# Radio Shack 33-2050 Frequency Response



## jaypeecee (Mar 31, 2008)

Hi Folks,

Using the Radio Shack 33-2050 SPL meter with associated *.cal file, what frequency response can be expected in the 'C' weighted position?

Thanks.

JPC


----------



## brucek (Apr 11, 2006)

Limit the lower end to about 15Hz......
Limit the upper end to about 3000Hz......

brucek


----------



## joetama (May 31, 2007)

If you google the part number you will find this site that gives you a correction chart...

http://diyaudioprojects.com/Testeq/RadioShack_33-2050/33-2050.htm


----------



## brucek (Apr 11, 2006)

All the correction files for the various Radio Shack SPL meters, Galaxy CM140, and Behringer ECM8000 measurement mic and other software is on our downloads page

brucek


----------



## jaypeecee (Mar 31, 2008)

Hi Folks,

Thanks for the replies but now I'm confused. 'C' weighting corresponds to 5dB down at 20Hz and 5dB down at 10kHz. So, Bruce, you say limit the upper end to 3kHz. Does that mean that the 33-2050 is not providing the correct 'C' weighting characteristic? Interestingly, the link provided by joetama would imply that the 33-2050 is usable up to 20kHz with the appropriate correction. It's also usable down to 10Hz albeit with +20dB correction according to this link. This same link refers to a -1dB correction at 10kHz but, with 'C' weighting, the response should be 5dB down at 10kHz, as stated earlier. So, are the correction figures (shown in this table) supposed to ensure that the 33-2050 complies with the 'C' weighting curve or ensure a flat response from 10Hz to 20kHz? Surely, what we want from the measurement system is a flat response from a few Hz to at least 20kHz.

All feedback greatly appreciated.

JPC


----------



## brucek (Apr 11, 2006)

> Does that mean that the 33-2050 is not providing the correct 'C' weighting characteristic?


There are many examples of tests between calibrated measurement mics and the Radio Shack meters. They tend to be inaccurate above the 3KHz area.

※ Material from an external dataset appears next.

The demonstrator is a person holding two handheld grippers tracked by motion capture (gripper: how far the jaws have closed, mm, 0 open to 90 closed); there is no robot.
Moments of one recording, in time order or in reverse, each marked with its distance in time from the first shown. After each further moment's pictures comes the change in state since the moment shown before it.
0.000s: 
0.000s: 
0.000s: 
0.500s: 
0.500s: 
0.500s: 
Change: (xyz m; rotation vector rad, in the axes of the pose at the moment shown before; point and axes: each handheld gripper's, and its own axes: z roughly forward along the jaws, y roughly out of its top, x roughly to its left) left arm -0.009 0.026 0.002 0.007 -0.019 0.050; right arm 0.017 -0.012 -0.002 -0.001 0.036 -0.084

You're far better off with an SPL meter such as the Galaxy CM-140 (we supply the calibration file for it also).



> So, are the correction figures (shown in this table) supposed to ensure that the 33-2050 complies with the 'C' weighting curve or ensure a flat response from 10Hz to 20kHz?

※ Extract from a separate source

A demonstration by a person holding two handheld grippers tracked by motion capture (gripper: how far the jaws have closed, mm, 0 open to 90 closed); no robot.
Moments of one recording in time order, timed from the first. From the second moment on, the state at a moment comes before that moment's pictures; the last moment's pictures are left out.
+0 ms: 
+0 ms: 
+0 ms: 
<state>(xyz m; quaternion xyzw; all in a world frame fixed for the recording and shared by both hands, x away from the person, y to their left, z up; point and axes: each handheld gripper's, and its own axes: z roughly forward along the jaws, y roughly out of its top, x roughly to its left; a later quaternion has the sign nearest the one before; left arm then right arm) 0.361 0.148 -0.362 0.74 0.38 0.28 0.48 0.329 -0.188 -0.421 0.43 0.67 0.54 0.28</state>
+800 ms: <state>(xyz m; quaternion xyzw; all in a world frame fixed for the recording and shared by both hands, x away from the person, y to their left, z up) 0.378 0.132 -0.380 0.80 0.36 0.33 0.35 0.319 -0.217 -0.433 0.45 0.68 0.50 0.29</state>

If the Radio Shack meter complied with the C-Weight curve it would not require a calibration file to be used with REW, since REW has a C-Weight checkbox that would render the meter flat. Unforunately, this isn't the case. So, we developed a calibration file that replaces the C-Weight checkbox to render the Radio Shack meter flat over its limits. The limits of the file are from 7hz to 200Hz. After 200Hz the RS meters are fairly accurate up to ~3KHz. The file extends to 7Hz, but seriously we only offered that low value after repeated requests to provide a rough approximation. We tested mutiple RS meters in the development of the cal files and in my opinion they should only be used to about 15Hz. Below that the correction is usually down in the noise level and the results can't be trusted.
If anyone is concerned about accuracy, they shouldn't be using a Radio Shack meter - get a decent meter of measurement mic.

brucek


----------



## Eskimo (Oct 17, 2008)

brucek said:


> So, we developed a calibration file that replaces the C-Weight checkbox to render the Radio Shack meter flat over its limits.

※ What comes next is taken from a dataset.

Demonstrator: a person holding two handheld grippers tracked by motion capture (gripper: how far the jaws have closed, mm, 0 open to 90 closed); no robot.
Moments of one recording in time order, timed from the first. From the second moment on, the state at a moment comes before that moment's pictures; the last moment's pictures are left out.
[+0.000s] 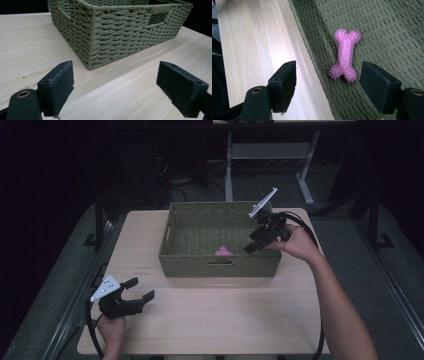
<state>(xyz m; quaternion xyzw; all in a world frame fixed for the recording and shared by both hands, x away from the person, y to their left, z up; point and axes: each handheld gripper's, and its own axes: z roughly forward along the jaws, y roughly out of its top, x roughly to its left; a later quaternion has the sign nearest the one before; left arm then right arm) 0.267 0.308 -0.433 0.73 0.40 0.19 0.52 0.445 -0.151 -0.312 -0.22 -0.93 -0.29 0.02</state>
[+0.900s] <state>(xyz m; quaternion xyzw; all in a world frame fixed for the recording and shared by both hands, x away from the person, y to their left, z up) 0.267 0.307 -0.433 0.73 0.40 0.19 0.52 0.424 -0.168 -0.312 -0.22 -0.93 -0.30 0.01</state>
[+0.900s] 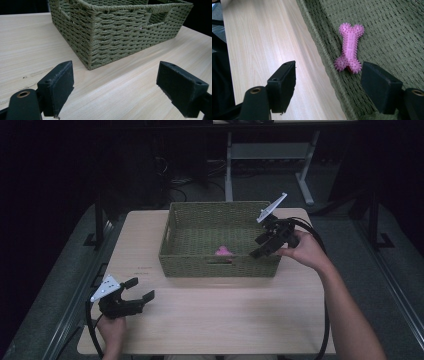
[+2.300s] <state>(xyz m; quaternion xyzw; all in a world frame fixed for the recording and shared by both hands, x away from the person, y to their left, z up) 0.267 0.306 -0.434 0.73 0.40 0.19 0.52 0.384 -0.204 -0.342 -0.24 -0.92 -0.31 0.01</state>
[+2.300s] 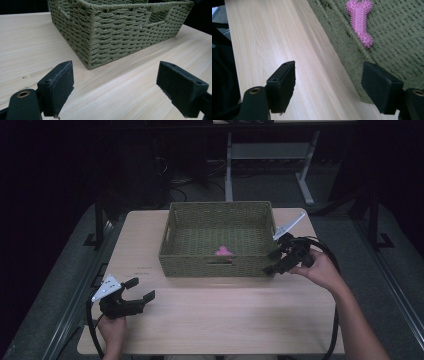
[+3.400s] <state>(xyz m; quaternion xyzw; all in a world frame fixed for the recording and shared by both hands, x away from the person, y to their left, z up) 0.266 0.306 -0.433 0.73 0.40 0.19 0.52 0.356 -0.222 -0.384 -0.26 -0.91 -0.32 0.03</state>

Should I should have the "C Weighted meter" checkbox UNchecked when using the cal file for a RS meter?


----------



## brucek (Apr 11, 2006)

> Should I should have the "C Weighted meter" checkbox UNchecked when using the cal file for a RS meter?


The meter.cal file over-rides the portion of the C-Weight curve (if checked) over the limits of the meter file. So, if the file extended from 10Hz-200Hz and the C-Weight box was checked, then those values would be over-riden and the C-Weight curve would extend out from there. But since the C-Weight correction is flat above 200Hz, and the fact that the Radio Shack meter shouldn't be used above ~3KHz, this is a long story to say that the answer to your question is, it doesn't matter.

brucek


----------